Can you help me solve the following problem of inequality? The context from where this arose, is I think unnecessary to be discussed here, and it is just a step which is preventing me from solving a problem.
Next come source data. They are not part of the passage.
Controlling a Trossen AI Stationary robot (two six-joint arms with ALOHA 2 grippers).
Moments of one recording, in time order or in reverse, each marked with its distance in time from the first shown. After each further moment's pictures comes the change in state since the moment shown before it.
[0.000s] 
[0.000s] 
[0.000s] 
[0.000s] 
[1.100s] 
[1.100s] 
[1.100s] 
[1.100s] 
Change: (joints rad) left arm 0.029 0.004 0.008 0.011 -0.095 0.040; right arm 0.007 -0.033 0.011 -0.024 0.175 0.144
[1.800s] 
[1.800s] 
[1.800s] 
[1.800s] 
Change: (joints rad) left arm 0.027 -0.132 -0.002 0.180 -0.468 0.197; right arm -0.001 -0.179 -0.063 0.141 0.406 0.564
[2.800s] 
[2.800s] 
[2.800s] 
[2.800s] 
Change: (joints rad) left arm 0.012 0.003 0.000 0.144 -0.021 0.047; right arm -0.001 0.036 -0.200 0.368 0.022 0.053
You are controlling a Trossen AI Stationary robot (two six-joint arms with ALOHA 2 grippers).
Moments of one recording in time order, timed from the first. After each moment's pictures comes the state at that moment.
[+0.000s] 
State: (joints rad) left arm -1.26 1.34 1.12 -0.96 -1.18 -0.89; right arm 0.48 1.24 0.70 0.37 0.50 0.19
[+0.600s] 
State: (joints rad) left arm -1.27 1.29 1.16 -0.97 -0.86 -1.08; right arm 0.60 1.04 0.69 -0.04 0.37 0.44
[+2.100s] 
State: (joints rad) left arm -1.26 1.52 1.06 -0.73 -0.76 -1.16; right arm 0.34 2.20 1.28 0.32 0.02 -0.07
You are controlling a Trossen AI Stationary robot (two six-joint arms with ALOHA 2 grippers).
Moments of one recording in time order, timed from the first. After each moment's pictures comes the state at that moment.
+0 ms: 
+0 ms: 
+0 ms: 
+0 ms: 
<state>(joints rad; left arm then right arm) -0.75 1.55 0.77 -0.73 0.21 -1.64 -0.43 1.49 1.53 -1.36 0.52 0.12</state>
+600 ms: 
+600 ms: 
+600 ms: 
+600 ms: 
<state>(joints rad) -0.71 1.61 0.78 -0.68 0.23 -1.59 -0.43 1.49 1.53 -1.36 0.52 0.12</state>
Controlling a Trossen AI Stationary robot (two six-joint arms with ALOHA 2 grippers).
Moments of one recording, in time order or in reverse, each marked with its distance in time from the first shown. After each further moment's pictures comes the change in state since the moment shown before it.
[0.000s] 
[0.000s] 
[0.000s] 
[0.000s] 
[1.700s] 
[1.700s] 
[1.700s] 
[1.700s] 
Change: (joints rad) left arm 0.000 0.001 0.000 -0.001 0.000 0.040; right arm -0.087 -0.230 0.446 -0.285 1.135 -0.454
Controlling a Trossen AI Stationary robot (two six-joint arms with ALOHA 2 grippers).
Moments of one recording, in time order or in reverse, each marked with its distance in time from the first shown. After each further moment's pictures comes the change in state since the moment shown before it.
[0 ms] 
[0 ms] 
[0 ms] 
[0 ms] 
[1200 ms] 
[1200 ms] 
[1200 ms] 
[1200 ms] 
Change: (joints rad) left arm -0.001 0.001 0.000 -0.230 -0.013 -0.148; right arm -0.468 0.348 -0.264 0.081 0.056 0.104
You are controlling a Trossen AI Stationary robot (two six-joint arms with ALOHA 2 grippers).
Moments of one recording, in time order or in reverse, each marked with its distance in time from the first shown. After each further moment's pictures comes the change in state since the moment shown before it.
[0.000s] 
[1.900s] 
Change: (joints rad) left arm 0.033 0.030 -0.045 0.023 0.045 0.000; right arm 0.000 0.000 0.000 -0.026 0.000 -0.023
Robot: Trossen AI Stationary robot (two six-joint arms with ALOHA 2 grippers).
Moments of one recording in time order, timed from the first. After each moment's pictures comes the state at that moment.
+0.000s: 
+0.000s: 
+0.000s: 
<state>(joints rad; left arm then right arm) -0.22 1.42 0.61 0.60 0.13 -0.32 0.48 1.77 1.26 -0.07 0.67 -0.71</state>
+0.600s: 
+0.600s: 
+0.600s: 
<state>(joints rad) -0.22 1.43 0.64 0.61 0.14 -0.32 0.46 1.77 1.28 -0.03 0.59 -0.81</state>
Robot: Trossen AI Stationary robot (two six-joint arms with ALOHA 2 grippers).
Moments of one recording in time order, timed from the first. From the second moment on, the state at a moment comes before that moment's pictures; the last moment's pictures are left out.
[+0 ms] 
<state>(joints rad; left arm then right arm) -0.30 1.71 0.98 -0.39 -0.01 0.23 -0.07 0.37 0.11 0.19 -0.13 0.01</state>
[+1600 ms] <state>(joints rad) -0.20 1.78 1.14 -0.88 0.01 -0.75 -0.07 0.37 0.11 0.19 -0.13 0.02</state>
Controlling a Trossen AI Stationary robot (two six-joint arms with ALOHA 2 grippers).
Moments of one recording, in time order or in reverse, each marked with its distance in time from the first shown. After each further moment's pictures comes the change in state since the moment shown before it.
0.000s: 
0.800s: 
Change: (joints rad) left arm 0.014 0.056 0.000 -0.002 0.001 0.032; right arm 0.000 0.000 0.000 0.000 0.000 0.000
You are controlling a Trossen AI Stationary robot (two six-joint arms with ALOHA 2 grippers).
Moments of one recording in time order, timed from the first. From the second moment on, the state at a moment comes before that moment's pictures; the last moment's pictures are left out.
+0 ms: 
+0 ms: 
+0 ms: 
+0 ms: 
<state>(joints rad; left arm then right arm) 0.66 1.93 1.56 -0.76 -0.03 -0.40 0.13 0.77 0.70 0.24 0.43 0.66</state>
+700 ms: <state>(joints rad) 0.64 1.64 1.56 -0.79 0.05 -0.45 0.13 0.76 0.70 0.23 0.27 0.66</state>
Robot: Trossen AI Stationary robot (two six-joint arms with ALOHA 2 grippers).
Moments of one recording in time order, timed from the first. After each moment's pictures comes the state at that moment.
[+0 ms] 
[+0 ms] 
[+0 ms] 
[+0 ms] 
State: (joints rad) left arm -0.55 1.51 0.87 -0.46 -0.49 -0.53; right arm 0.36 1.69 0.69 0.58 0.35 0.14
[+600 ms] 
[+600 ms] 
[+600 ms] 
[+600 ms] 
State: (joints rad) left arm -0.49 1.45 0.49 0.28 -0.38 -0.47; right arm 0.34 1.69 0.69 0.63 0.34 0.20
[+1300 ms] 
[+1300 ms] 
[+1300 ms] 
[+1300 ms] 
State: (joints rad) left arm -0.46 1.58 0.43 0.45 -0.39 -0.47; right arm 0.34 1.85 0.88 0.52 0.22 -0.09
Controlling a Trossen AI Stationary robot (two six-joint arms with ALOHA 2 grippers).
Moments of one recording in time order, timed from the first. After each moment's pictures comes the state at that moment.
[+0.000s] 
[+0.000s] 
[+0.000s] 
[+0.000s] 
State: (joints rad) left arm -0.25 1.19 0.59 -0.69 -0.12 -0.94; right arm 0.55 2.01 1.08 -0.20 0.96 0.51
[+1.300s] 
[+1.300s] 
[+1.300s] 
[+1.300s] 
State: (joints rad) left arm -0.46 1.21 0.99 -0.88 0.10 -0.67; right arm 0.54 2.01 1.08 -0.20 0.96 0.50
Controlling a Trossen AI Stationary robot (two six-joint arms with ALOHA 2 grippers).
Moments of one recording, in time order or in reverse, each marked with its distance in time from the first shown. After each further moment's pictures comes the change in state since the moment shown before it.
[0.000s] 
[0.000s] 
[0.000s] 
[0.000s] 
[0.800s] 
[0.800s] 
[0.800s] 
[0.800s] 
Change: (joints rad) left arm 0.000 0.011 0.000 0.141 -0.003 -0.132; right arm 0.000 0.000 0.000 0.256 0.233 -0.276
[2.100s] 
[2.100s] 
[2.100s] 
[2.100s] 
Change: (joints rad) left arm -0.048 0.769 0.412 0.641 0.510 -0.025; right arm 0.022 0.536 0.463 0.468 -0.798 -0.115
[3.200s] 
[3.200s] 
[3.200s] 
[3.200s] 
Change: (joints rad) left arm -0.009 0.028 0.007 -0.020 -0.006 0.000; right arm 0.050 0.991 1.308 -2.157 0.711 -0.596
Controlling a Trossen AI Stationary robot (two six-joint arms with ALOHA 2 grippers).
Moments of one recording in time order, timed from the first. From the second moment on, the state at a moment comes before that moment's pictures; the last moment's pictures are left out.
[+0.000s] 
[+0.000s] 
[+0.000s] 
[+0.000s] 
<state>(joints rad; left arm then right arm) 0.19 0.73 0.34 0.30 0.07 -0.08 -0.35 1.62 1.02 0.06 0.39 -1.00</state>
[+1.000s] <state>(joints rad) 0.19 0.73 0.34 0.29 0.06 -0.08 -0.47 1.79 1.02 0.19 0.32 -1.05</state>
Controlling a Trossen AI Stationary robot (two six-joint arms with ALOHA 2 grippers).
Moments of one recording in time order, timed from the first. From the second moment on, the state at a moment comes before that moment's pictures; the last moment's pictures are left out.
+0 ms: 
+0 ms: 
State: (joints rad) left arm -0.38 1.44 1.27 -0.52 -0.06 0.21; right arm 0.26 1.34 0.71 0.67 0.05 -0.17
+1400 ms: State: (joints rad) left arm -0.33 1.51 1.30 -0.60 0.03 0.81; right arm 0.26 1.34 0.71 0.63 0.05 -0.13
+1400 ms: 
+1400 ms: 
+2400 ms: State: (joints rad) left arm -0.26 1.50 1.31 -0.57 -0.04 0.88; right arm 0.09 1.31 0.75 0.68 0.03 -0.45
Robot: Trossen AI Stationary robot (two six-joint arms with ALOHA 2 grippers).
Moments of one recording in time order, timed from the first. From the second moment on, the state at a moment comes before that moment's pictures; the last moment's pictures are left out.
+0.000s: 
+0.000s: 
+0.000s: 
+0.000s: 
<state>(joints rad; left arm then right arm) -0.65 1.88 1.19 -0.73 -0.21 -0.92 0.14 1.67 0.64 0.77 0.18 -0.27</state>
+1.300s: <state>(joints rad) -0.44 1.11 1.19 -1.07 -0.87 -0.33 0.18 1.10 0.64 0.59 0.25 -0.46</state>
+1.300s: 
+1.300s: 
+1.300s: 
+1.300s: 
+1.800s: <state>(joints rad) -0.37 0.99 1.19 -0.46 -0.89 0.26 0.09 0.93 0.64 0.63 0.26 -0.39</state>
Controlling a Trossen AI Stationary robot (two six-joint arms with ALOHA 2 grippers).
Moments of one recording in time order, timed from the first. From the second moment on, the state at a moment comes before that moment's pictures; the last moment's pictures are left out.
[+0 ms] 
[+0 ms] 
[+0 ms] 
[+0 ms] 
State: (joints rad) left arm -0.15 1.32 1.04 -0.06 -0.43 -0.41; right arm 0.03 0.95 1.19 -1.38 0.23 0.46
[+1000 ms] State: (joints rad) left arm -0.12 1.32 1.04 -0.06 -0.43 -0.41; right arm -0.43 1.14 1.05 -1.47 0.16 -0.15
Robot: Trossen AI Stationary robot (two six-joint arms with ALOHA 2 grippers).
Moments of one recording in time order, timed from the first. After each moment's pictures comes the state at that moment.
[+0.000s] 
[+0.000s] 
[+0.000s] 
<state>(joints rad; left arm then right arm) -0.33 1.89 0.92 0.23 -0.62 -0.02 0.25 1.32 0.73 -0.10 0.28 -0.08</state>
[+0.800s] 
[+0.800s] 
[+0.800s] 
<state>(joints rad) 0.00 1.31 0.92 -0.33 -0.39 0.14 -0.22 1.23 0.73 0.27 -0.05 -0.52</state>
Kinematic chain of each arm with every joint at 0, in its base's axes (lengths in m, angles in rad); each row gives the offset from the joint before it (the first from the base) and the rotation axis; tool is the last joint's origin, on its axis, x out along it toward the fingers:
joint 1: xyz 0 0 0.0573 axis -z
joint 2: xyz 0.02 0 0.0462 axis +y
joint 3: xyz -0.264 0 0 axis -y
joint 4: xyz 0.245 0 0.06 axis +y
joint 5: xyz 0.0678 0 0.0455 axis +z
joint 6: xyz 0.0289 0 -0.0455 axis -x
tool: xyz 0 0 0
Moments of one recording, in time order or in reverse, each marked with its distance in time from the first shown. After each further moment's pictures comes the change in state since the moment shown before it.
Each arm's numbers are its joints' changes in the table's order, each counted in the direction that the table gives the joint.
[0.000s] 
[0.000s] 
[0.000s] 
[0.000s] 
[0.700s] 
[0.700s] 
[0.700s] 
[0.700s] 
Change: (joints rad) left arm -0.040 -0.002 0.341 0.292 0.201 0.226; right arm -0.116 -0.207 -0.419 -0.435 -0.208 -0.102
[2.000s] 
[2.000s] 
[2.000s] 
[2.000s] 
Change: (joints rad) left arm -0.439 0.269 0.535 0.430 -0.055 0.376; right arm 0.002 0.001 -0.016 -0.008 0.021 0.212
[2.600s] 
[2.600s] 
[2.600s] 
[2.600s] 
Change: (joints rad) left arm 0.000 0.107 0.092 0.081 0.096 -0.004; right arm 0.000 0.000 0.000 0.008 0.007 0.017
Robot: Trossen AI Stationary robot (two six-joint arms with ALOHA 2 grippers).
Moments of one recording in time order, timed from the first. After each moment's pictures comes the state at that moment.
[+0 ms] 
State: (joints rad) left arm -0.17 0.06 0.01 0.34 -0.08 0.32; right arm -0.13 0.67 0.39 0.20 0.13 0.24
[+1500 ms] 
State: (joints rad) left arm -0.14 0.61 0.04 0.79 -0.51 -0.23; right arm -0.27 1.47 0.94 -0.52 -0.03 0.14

So, here it is:
Suppose that $a_i$, $b_i$ and $d_i$ $(1\leq i\leq n)$ are real numbers, with the $d_i$'s being positive, satisfying: $$\sum_{i=1}^n a_i^2 \leq \alpha \hspace{1cm}\textrm{and}\hspace{1cm}\sum_{i=1}^n \frac{b_i^2}{d_i} \leq \alpha~,$$ for some non-negative $\alpha$. Then, is the following true for any $\theta \in [0,1]$? $$\sum_{i=1}^n \frac{(\theta a_i + (1-\theta)b_i)^2}{\theta + (1-\theta)d_i} \leq \alpha~?$$ My attempts were to show that the function $$f(\theta) := \sum_{i=1}^n \frac{(\theta a_i + (1-\theta)b_i)^2}{\theta + (1-\theta)d_i}$$ is convex, or at least quasiconvex, which would solve the problem, since $f(1)= \sum_{i=1}^n a_i^2 $ and $f(0) = \sum_{i=1}^n \frac{b_i^2}{d_i}$. Unfortunately, I can show neither.
Any help will be greatly appreciated!!
By CS inequality, $$\alpha =\theta \alpha +(1-\theta)\alpha\geqslant \theta \sum a_i^2 + (1-\theta)\sum \frac{b_i^2}{d_i} = \sum \left(\frac{\theta^2 a_i^2}{\theta} + \frac{(1-\theta)^2b_i^2}{(1-\theta)d_i}\right)\\ \geqslant \sum\frac{(\theta a_i + (1-\theta)b_i)^2}{\theta+(1-\theta)d_i}$$